Assisted living facilities are the next tier up both in level of care and costs. They specialize in personal care in a home-like community environment. Nearly 30,000 assisted living facilities operate in the United States. Many of these facilities also have a separate wing designated for those with memory loss. Assisted living fees can widely vary state to state. The costs normally increase as the resident’s care needs increase.
Memory care facilities specialize in caring for people with dementia or Alzheimer’s disease. As this level of care requires more specialized staff training and resources, memory care facilities (or wings) on average cost 20-30% more than assisted living. Like assisted living, eligible residents of memory care could also be candidates for the VA’s Aid & Attendance benefit.
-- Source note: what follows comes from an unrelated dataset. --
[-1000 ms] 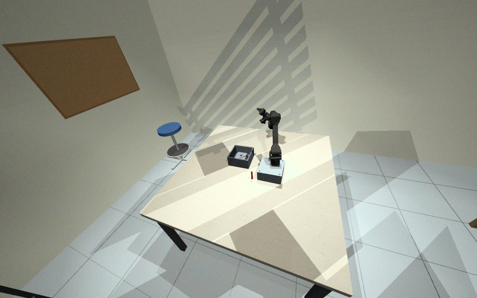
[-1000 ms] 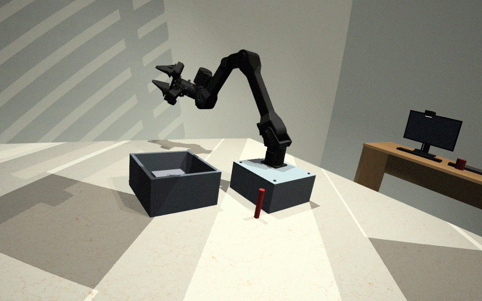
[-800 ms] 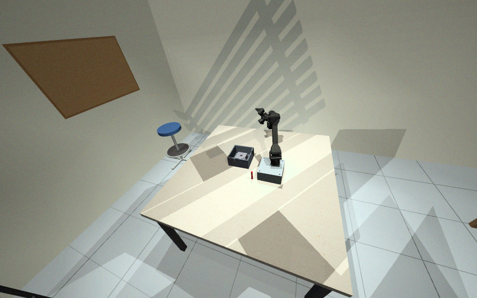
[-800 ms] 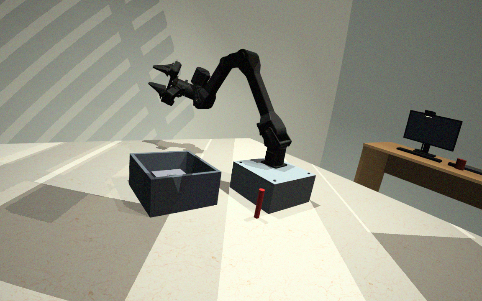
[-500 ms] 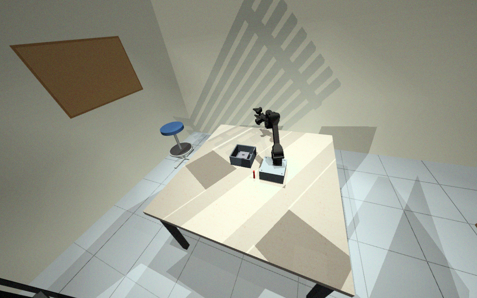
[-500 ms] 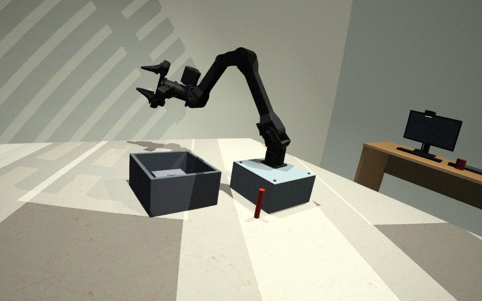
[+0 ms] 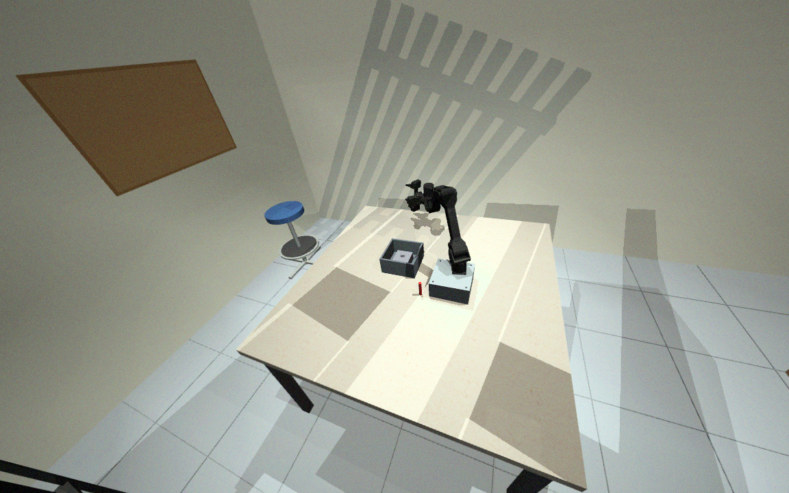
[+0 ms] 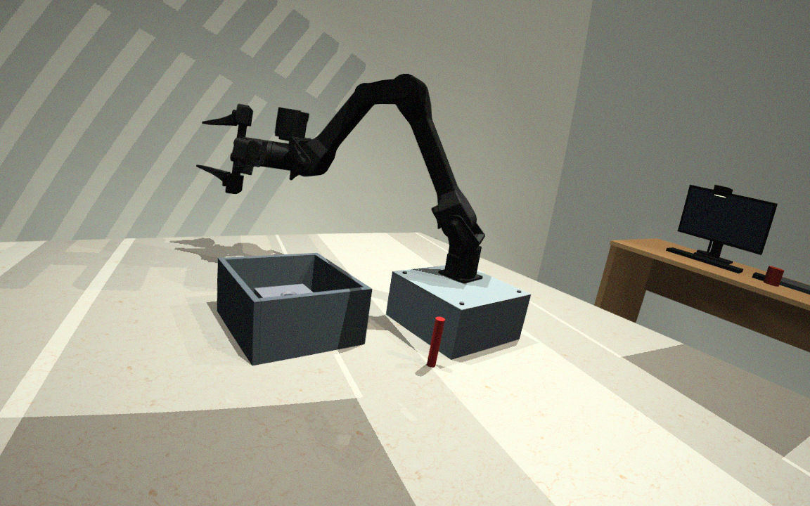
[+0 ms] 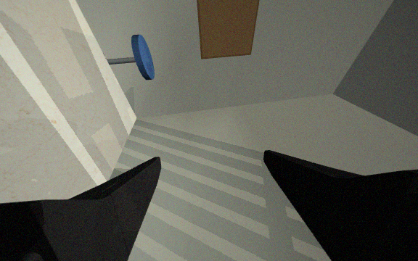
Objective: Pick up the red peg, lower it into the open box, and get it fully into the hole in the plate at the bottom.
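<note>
My gripper tip is now 17 cm past the red peg, 57 cm to the right of it and 23 cm above it. Round my gripper tip: dark box (4 cm behind, 36 cm to the left, 24 cm below); light plate (4 cm behind, 36 cm to the left, 22 cm below).
</note>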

Nursing homes, or “skilled nursing”, provide medical and personal care in a more clinical setting. They focus on medical care for those who need constant care and supervision, particularly those who are wheelchair bound or bedridden. They usually have rehabilitative services available, such as physical, occupational and speech therapy. Per a 2021 Cost of Care Survey by Genworth, a semiprivate room in a nursing home costs on average about $7,900 a month and a private room about $9,000 a month.
There are also “continuing care retirement communities” which offer different tiers of service. Many include sections for independent living, assisted living, and skilled nursing care all on one campus. As a senior’s care needs increase, they can transition to the next level of that same community.
Don’t Forget – This VA Benefit Also Applies for Home Care
Some people have a misunderstanding that the Aid & Attendance only works for those in assisted living. Not so. It applies to home care as well. Yet in either case, it is not simply a matter of sending in a form. Again, it is best to get expert advice to avoid lengthy delays, denials, or only a partial benefit.